[PROVIDED DATA Boundary: Start]

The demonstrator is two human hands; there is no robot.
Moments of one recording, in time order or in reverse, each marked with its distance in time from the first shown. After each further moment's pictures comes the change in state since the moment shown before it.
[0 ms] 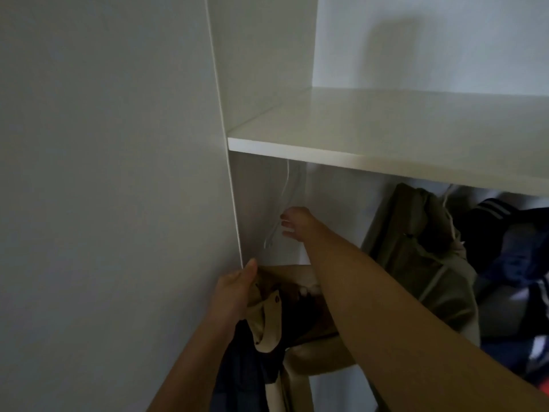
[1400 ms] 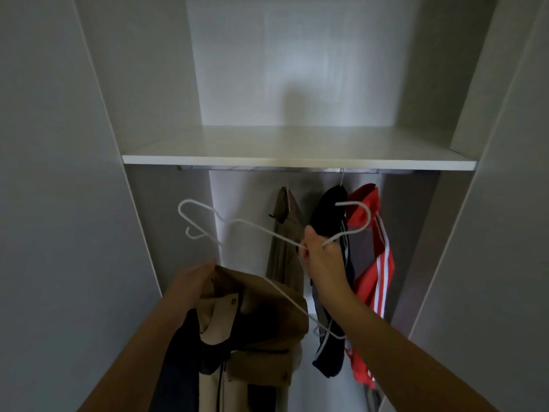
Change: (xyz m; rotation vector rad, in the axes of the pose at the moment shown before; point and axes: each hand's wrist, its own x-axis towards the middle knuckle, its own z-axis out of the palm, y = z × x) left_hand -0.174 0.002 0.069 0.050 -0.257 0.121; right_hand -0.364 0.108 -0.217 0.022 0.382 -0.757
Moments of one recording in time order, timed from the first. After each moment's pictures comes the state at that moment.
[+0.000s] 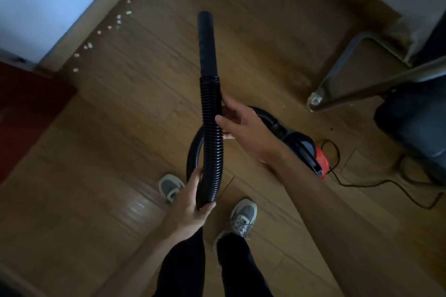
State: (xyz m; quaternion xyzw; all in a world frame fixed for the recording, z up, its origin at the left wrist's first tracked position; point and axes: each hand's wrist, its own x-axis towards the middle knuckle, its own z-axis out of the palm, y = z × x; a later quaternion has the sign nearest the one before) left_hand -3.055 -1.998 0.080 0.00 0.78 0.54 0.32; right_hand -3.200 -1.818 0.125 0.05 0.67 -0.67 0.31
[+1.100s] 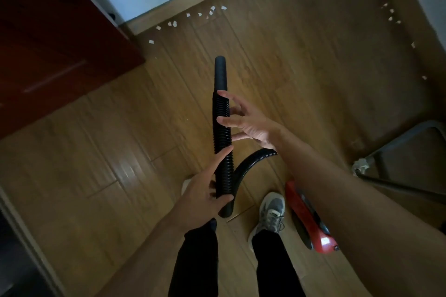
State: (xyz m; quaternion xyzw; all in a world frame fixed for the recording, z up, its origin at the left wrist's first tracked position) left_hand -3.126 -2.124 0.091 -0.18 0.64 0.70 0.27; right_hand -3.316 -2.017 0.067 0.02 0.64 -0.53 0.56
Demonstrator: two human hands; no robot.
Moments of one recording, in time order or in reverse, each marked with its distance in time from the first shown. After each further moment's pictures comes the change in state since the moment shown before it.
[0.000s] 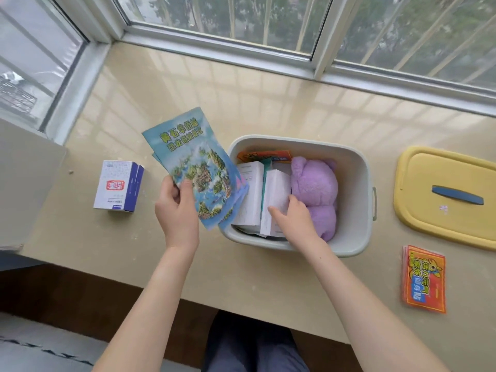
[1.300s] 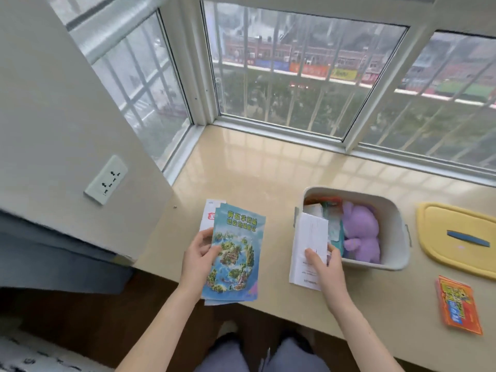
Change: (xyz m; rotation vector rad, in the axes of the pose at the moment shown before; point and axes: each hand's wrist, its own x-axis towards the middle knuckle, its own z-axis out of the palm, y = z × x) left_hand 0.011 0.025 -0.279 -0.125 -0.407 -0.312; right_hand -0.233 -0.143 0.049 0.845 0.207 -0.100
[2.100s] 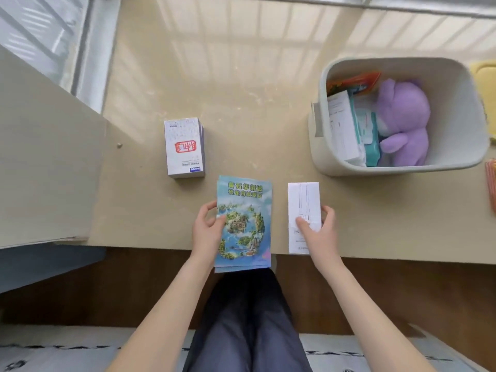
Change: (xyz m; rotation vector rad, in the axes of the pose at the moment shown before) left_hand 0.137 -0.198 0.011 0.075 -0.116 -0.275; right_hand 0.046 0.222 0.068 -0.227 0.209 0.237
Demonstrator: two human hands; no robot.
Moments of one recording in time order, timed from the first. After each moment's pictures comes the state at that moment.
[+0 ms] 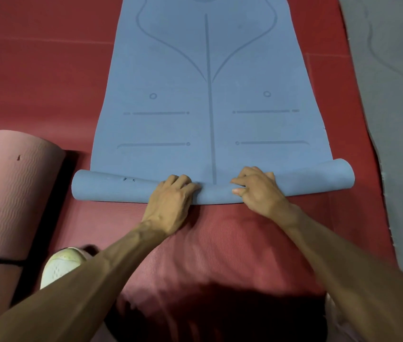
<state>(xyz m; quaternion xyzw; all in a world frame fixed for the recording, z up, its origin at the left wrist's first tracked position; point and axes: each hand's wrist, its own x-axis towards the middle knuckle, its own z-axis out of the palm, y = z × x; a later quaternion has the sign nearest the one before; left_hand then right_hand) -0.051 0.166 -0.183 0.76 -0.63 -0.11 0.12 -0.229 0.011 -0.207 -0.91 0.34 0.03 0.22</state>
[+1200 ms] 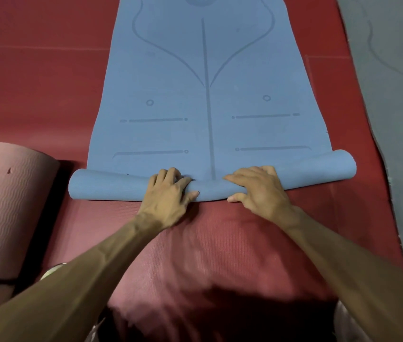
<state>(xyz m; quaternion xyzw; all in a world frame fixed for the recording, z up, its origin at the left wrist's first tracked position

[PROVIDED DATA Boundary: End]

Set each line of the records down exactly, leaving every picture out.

**RESPONSE TO THIS TASK:**
The demonstrator is two human hands; there is no robot.
Moments of one recording, in time order or in reverse, each marked with its distance in time from the first shown. After each further moment's pictures comes the change in state since the moment shown before it.
[0 ms] 
[1400 ms] 
Change: (xyz m; rotation vector rad, in the axes of the pose at the moment shown before; point and axes: each hand's wrist, its own x-axis towards the middle knuckle, its own z-axis out of the palm, y = z × x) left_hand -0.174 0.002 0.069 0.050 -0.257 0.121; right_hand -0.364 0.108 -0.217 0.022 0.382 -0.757
Moments of one recording in time order, timed from the first. After each moment's pictures comes the state at that moment.
[+0.000s] 
State: (xyz m; quaternion xyzw; all in a world frame fixed for the recording, z up, its origin at the left wrist's first tracked position; point and axes: each hand's wrist, its own x-axis towards the middle knuckle, its own z-axis out of the palm, y = z × x; a later quaternion has the sign nearest the one before) left_hand -3.055 -1.998 0.080 0.00 0.78 0.54 0.32; right_hand -3.200 -1.818 0.125 0.05 0.67 -0.67 0.31
[+1.100s] 
State: (xyz m; quaternion xyzw; all in a world frame fixed for the recording, z up, its origin at the left wrist's first tracked position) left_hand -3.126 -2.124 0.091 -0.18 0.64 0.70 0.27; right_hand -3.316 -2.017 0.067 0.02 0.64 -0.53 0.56
Demonstrator: two human hands; no robot.
Moments of one recording, in time order or in reverse, each marked with its distance in time from the first shown. After each further moment's pictures comes the change in state since the moment shown before it.
[0.000s] 
[1.300s] 
Change: (xyz m; rotation vector rad, in the axes of the pose at the moment shown before; point and axes: each hand's wrist, its own x-axis towards the middle knuckle, its own z-axis out of the palm, y = z × x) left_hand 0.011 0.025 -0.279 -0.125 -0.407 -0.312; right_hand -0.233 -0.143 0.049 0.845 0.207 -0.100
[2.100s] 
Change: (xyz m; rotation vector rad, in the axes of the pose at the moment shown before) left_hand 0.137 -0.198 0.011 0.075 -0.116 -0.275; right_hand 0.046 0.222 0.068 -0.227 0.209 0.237
Demonstrator: two human hands; no robot.
Moments of one recording in time order, timed from the first. After each moment's pictures comes the state at that moment.
[+0 ms] 
<state>(xyz m; quaternion xyzw; all in a world frame fixed for the recording, z up, its origin at the left wrist's first tracked position; point and axes: each hand's wrist, its own x-axis towards the middle knuckle, its own z-axis out of the palm, y = z × x; a later quaternion has the sign nearest the one before; left_hand then right_hand) -0.051 0.166 -0.183 0.76 -0.63 -0.11 0.12 -0.229 0.011 -0.207 -0.91 0.34 0.03 0.22</state>
[+1200 ms] 
<state>(xyz m; quaternion xyzw; all in a world frame fixed for the recording, z up, its origin at the left wrist's first tracked position

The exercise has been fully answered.